§ **Task details**:
Work out how many lines in the data below include "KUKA", then reply with that number only.

§ **Records for the exercise**:
# # #

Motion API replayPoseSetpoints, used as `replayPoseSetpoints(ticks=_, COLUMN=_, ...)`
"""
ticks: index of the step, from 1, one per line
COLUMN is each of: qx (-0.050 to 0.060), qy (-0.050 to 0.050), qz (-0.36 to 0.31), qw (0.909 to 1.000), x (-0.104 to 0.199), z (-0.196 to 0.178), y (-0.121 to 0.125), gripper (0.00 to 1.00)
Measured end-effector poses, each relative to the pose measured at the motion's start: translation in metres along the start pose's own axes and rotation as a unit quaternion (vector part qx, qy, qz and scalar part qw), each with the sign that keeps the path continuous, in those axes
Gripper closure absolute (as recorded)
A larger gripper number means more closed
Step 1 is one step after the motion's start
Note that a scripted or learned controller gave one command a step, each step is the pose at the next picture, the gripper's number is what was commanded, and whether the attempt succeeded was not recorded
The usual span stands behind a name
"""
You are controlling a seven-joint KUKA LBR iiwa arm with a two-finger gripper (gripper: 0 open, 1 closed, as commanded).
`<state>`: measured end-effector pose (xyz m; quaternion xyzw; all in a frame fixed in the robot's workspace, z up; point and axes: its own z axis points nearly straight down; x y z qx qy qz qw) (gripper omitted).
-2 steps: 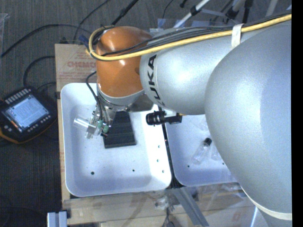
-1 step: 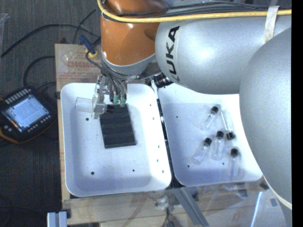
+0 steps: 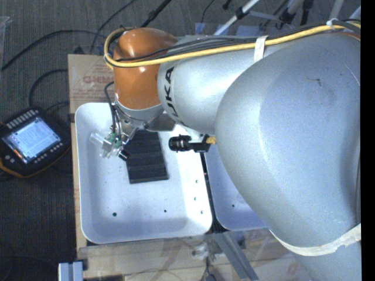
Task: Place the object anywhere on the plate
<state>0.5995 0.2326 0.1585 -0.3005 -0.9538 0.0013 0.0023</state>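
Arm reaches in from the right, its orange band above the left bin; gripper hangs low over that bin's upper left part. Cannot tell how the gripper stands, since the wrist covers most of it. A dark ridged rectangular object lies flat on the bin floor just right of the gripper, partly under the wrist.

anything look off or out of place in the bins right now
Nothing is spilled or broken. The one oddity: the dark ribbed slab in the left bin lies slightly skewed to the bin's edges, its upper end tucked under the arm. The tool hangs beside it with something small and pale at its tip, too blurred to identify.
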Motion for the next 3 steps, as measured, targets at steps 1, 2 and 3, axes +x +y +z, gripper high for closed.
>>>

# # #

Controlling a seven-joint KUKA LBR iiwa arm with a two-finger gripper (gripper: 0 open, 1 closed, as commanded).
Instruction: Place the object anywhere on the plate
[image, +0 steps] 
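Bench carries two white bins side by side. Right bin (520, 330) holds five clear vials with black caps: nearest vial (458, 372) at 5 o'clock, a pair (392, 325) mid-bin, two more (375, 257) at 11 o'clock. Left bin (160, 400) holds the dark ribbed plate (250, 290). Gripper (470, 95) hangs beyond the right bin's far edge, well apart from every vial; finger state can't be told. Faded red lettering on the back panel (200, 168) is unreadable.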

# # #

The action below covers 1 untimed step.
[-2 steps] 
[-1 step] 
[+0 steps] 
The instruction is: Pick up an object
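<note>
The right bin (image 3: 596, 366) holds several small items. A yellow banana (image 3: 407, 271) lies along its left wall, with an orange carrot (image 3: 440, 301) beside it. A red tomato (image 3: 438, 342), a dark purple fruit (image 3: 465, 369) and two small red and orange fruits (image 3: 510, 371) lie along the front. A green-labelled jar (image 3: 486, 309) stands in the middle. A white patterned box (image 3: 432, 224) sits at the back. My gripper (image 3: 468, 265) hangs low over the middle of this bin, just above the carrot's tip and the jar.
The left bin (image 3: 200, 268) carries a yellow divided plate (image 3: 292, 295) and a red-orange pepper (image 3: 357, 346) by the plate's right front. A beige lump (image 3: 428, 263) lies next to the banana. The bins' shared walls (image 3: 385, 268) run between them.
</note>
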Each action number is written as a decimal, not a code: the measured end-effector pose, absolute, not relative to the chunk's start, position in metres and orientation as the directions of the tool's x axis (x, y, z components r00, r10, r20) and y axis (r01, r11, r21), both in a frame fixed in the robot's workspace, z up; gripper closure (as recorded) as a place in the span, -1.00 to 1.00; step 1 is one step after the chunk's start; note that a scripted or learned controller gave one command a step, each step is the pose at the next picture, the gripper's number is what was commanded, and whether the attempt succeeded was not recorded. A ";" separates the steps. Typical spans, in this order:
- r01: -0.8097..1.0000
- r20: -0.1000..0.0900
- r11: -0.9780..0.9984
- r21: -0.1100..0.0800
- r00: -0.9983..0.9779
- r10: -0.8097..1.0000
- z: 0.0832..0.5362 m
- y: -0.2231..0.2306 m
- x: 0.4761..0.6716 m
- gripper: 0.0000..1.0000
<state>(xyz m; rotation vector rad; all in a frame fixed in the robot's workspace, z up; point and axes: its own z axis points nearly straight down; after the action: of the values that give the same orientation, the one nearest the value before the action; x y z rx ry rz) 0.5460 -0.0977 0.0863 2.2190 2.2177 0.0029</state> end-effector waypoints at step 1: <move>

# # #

§ **Reply**:
2